If that is not bad enough, the fact is that no initiative has ever been able to gather the requisite number of signatures needed in the short time period that remains to re-write and qualify the compromise measure—more than 1 million signatures in less than 2 months. It’s the Hail Mary of Hail Marys. And if you weren’t skeptical already, you should be when learn that Brown is continuing to circulate his first, badly flawed measure as a safety net, while the Millionaires Tax will surely be pulled before we even know if the compromise will make the ballot. It’s a big gamble at best, a bait and switch at worst. And the lowest polling, surely doomed, Molly Munger measure is still in the game while the best polling, most likely to pass measure is now dead.
Dead along with it is a historic opportunity to have a clean fight on progressive taxation framed around the growing economic inequality in this country. Only the political wonks will care that the sales tax is now at a quarter cent instead of a half –cent (the poor will still feel it). The anti-tax zealots will hang the sales tax around the neck of the compromise proposal (and/or Brown’s original proposal in the very likely event that the compromise fails to make the ballot) and the social justice argument will be lost in favor of Brown’s “shared sacrifice” case designed to please the Chamber of Commerce. No matter how those in favor of this sell-out frame it, the new initiative blurs the issues and makes it more likely that California’s education system and vital public services will not get the revenue they need.
Also dead is a movement that united workers, students, and the vast majority of the public. It would have been a good thing for the big unions to lose this battle rather than win through intimidation. This deal rewards bad behavior inside labor and the Democratic Party. It is a win for the same old business as usual and hurts rather than helps labor’s ability to put on a good face to fight the paycheck deception measure coming this fall.

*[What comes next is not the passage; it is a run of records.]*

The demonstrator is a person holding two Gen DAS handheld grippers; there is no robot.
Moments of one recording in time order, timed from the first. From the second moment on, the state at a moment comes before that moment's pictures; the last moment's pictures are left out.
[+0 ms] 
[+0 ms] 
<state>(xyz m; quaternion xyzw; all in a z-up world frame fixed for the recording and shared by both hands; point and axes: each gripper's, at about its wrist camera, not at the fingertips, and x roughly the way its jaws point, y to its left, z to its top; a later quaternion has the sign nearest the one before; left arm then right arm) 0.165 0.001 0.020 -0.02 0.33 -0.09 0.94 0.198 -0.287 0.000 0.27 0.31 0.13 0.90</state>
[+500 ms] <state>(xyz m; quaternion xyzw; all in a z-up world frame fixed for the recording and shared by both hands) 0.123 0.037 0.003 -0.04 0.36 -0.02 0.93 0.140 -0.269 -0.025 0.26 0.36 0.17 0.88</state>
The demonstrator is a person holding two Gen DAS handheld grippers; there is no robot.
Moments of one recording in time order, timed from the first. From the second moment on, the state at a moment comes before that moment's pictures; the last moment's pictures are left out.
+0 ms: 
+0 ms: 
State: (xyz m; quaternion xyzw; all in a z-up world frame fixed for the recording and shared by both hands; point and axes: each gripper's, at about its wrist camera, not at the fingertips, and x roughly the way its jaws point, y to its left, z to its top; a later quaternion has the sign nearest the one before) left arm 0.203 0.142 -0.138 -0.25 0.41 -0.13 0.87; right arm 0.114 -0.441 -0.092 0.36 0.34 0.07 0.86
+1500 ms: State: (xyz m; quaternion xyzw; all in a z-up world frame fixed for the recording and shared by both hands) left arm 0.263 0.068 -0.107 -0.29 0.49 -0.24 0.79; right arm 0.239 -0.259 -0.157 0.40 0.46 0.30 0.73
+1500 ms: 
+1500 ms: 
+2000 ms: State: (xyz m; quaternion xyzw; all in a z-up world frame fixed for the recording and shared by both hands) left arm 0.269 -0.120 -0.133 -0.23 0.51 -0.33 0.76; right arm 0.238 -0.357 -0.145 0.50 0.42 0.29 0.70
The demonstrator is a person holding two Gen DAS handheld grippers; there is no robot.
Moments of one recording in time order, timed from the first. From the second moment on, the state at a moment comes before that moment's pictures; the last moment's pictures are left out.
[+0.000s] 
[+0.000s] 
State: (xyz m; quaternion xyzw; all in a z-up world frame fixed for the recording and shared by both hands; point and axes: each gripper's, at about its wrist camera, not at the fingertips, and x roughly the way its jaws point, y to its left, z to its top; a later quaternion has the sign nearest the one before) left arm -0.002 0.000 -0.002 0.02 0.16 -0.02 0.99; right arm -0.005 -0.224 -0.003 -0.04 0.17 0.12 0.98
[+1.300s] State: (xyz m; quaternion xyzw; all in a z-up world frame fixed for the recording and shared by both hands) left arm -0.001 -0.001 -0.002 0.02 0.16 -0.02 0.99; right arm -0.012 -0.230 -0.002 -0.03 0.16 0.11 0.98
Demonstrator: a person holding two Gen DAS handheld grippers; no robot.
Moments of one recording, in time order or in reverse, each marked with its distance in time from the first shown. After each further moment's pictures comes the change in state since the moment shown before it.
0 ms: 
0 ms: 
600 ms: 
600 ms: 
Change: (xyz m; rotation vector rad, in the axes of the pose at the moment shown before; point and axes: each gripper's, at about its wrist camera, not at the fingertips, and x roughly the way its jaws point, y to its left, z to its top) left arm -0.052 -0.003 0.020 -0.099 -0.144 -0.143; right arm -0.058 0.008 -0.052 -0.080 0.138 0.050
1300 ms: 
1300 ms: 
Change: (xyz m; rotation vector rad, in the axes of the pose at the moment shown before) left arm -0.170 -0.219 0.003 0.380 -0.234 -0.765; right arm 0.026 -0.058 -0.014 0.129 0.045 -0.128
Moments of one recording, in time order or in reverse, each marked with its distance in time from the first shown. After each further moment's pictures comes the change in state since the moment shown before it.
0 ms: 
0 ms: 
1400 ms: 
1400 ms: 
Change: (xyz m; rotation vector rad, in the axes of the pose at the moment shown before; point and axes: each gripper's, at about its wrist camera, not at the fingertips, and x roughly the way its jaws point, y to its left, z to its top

Simply put, it’s not good to act like a bunch of inside game bullies when you are trying to protect your ability to spend money in politics. It just makes it easier for the corporate crew to demonize you when you live up to the stereotype of “big labor” with its “union bosses” doing backroom deals with the Governor. And it’s hard to talk movement when you are in an alliance with Occidental Petroleum and the hospital lobby.
To those who would say a public airing of this dirty laundry is damaging to the movement: it is this behavior, not the criticism of it, which will be the lead in labor’s obituary.
Of course, we need to defeat paycheck deception and we need new revenue even if it comes in the form of a lesser measure, but in their zeal to kill the Millionaires Tax, the Democrats and their pit bulls in labor have been their own worst enemy—throwing movement politics under the bus and killing hope in favor of the inside game.